Kloak, an open-source secret manager from the spinning-factory team, runs as a Kubernetes controller that replaces real secrets in pod workloads with harmless placeholders and uses eBPF to inject the actual secrets only at the moment an application makes a TLS request to an approved host. It currently supports apps using OpenSSL 3.0–3.5 and Go’s go-tls for Go 1.25–1.26, with plans to add more TLS libraries (GnuTLS, BoringSSL) and Go versions. Kloak is released under the AGPL and invites contributions and feedback from the community. The approach aims to reduce exposure of secrets in cluster memory and manifests by performing in-kernel substitution at request time.
Kloak is an open-source, agentless secret manager for Kubernetes that uses eBPF to intercept HTTPS traffic and swap hashed placeholders in headers with real credentials at the network edge.
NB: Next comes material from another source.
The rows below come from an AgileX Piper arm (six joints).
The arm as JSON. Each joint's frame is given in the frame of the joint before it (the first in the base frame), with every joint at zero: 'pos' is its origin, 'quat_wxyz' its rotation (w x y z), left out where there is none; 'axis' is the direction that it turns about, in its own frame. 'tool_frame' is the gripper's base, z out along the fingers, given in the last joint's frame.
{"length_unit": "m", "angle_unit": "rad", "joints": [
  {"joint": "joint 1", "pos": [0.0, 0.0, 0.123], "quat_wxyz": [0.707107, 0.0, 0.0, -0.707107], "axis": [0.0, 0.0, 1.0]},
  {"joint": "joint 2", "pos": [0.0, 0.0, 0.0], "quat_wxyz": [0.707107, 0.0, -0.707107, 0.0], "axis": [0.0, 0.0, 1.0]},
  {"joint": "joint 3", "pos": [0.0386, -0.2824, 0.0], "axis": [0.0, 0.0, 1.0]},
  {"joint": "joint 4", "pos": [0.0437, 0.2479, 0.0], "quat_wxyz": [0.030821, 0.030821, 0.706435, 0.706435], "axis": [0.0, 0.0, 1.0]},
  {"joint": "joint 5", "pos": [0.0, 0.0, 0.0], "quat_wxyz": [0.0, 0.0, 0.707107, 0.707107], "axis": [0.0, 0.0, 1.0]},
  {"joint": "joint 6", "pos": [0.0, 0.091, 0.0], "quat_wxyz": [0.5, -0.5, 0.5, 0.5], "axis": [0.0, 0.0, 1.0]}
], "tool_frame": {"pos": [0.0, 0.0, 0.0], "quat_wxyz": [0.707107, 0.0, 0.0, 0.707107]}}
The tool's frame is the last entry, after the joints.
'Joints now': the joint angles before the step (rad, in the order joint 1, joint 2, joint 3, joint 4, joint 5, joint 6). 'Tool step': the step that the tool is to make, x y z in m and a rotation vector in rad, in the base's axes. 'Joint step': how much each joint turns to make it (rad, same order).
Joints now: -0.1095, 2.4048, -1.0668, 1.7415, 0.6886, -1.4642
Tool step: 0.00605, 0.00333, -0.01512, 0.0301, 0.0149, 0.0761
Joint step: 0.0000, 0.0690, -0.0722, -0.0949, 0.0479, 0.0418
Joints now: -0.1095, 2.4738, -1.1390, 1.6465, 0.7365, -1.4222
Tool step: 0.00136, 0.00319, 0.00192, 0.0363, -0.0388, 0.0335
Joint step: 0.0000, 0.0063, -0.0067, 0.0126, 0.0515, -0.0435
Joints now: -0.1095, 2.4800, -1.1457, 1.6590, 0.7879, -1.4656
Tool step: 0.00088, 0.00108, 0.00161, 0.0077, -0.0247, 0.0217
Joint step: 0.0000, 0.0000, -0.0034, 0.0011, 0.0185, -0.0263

Installed via Helm and running in kernel space, Kloak replaces tokens like Authorization: kloak:<hash> with live secrets so application processes never handle raw credentials. The project claims negligible latency impact, Kubernetes-native operation with standard Secrets and label-based opt-in, host-level restrictions for fine-grained access control, and no code changes or SDKs required. Released under AGPL-3.0, Kloak aims to reduce secret exposure and credential leakage without sidecars or CNIs, making it attractive for clusters prioritizing minimal runtime changes and high-performance security.